What to do. Count the lines in the data below where the string "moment" occurs, please, and give the number alone.

Segment Open

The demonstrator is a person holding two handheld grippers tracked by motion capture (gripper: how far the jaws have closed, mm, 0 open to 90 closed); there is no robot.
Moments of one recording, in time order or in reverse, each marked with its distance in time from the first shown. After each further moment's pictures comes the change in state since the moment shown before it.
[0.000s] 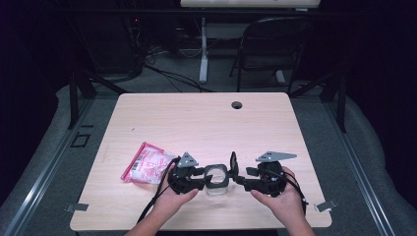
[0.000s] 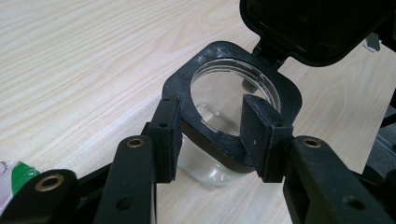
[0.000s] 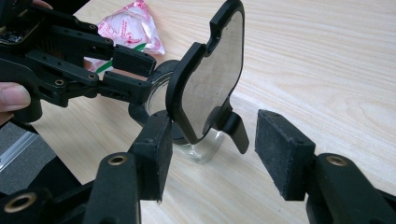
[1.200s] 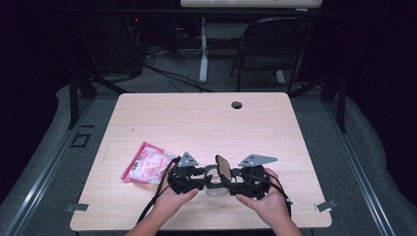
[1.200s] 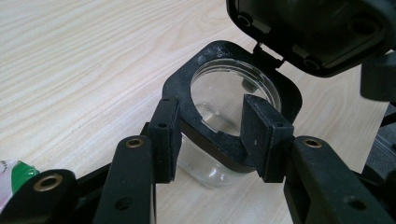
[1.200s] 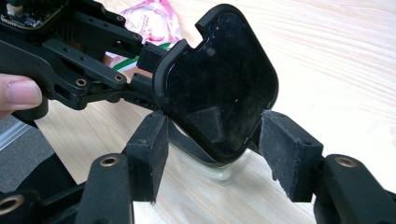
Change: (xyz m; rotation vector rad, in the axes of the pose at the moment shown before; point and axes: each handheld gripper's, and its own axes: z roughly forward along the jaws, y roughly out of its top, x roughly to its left) left arm 0.000 0.001 0.000 0.004 0.001 -0.003; right arm 0.026 0.001 0.028 -0.016 0.020 -0.094
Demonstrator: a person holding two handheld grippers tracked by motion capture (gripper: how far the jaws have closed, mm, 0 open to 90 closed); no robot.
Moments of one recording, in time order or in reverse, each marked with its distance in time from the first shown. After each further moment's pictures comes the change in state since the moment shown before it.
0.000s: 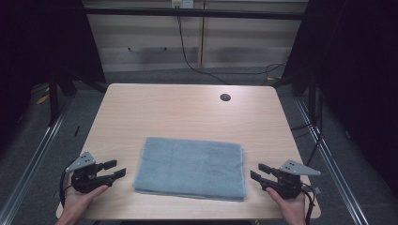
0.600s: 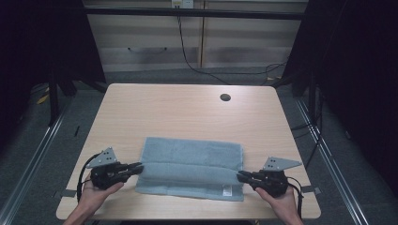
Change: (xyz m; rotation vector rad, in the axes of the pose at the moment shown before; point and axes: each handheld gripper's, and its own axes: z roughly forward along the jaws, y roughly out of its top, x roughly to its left) left arm -0.043 0.030 0.022 0.025 -0.215 0.157; right arm 0.026 0.019 0.022 0.123 0.275 -0.108
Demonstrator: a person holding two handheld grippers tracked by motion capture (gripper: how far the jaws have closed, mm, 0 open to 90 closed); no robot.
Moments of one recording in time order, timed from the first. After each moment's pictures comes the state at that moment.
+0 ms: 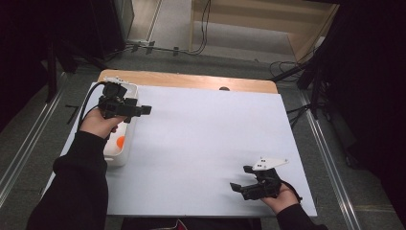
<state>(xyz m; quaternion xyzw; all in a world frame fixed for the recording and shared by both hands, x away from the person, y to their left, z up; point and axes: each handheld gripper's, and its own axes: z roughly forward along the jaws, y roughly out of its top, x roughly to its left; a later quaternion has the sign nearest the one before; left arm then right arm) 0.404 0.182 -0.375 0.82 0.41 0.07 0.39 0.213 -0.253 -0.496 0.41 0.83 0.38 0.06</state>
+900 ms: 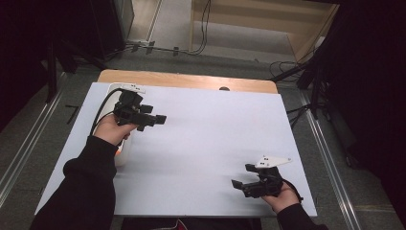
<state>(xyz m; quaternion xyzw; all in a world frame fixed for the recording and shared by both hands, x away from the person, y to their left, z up) 0.388 0.150 -0.383 0.84 0.36 0.03 0.41 0.216 -0.258 -0.495 0.43 0.81 0.39 0.07</state>
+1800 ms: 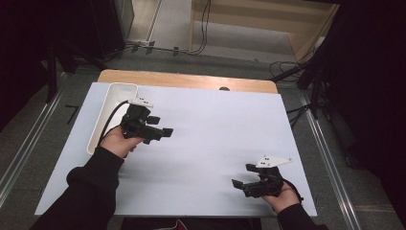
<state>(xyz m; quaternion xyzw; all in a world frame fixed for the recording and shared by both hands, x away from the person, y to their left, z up) 0.359 0.131 -0.401 0.85 0.34 0.03 0.40 0.215 -0.259 -0.494 0.43 0.81 0.39 0.07</state>
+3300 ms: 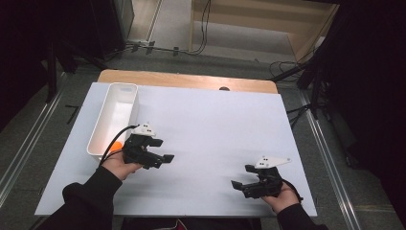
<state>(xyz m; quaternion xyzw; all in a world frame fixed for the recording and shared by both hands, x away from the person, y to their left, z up) 0.312 0.134 -0.444 0.87 0.29 0.01 0.40 0.215 -0.257 -0.495 0.43 0.81 0.39 0.06</state>
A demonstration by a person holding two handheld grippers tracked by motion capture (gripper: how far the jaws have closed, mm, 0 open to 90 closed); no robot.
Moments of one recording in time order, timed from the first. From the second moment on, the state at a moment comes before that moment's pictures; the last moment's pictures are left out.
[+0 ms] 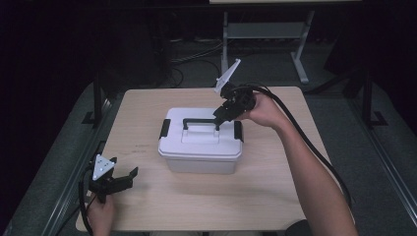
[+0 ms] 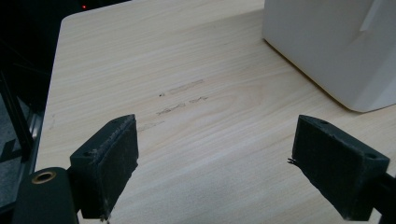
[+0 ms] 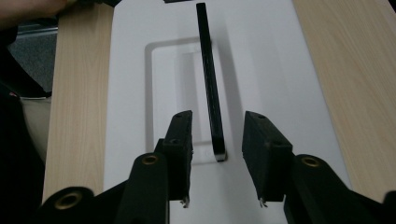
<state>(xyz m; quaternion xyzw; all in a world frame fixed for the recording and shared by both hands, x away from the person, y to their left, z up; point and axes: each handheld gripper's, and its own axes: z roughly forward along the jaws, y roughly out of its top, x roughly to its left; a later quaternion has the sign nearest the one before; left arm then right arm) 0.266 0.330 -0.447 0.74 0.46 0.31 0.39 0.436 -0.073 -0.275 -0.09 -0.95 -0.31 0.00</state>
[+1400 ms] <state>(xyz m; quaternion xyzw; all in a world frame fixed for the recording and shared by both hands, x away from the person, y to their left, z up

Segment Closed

Answer space. 6